▶ **Required work**:
Please restate the material below word for word, from the first line through the one that contains "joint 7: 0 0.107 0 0", inclusive.

▶ **Provided records**:
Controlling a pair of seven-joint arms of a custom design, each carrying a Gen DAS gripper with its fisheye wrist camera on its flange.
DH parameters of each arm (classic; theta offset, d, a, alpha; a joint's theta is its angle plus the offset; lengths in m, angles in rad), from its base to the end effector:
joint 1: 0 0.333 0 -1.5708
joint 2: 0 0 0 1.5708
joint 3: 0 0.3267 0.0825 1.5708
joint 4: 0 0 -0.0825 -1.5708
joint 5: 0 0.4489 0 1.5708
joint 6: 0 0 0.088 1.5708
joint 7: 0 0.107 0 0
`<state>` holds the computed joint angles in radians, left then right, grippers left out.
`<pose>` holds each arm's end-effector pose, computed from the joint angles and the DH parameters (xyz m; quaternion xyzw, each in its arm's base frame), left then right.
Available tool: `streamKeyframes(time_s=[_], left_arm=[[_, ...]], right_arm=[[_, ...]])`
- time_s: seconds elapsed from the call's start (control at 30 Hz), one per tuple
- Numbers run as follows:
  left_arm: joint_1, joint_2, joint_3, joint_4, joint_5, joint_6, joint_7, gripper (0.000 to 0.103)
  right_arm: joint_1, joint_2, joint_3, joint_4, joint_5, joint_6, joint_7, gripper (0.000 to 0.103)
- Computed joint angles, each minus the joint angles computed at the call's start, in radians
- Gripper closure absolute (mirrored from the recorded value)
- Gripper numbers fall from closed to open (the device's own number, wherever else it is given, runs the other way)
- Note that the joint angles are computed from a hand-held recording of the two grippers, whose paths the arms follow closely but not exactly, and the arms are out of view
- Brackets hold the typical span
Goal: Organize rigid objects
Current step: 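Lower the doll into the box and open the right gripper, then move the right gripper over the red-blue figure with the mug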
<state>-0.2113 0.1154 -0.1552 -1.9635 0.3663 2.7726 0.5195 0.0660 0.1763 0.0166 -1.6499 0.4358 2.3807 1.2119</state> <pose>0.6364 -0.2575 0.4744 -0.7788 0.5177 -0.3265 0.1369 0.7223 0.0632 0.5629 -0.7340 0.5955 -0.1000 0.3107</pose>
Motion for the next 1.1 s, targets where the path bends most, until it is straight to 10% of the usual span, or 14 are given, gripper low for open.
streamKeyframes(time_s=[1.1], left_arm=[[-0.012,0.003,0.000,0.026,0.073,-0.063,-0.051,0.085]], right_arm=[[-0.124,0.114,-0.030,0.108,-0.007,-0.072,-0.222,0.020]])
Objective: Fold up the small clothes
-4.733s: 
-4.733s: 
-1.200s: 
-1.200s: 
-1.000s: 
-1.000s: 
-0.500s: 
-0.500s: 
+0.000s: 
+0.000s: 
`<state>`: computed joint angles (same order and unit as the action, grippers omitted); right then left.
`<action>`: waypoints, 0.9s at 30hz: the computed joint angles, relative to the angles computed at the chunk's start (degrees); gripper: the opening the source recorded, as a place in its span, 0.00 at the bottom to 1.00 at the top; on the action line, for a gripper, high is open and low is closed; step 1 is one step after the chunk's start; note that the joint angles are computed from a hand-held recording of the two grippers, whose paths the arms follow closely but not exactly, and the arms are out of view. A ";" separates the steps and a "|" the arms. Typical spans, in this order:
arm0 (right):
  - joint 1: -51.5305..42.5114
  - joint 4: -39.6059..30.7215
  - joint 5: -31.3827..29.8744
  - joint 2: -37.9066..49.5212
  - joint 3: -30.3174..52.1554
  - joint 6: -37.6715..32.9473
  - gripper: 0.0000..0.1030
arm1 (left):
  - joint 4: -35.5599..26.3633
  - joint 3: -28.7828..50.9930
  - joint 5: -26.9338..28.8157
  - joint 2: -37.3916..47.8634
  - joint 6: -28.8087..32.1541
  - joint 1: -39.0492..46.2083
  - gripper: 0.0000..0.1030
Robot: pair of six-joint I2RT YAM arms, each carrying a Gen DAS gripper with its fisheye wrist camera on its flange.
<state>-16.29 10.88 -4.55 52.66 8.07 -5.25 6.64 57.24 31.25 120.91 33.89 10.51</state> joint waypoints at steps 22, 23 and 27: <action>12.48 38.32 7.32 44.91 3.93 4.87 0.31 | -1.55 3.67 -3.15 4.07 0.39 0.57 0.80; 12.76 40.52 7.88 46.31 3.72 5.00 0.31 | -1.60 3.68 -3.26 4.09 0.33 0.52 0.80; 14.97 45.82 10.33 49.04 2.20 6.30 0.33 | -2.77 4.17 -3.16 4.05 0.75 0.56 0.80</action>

▶ **Exercise answer**:
Controlling a pair of seven-joint arms of a custom design, each carrying a Gen DAS gripper with its fisheye wrist camera on its flange.
DH parameters of each arm (classic; theta offset, d, a, alpha; a joint's theta is its angle plus the offset; lengths in m, angles in rad), from its base to the end effector:
joint 1: 0 0.333 0 -1.5708
joint 2: 0 0 0 1.5708
joint 3: 0 0.3267 0.0825 1.5708
joint 4: 0 0 -0.0825 -1.5708
joint 5: 0 0.4489 0 1.5708
joint 6: 0 0 0.088 1.5708
joint 7: 0 0.107 0 0

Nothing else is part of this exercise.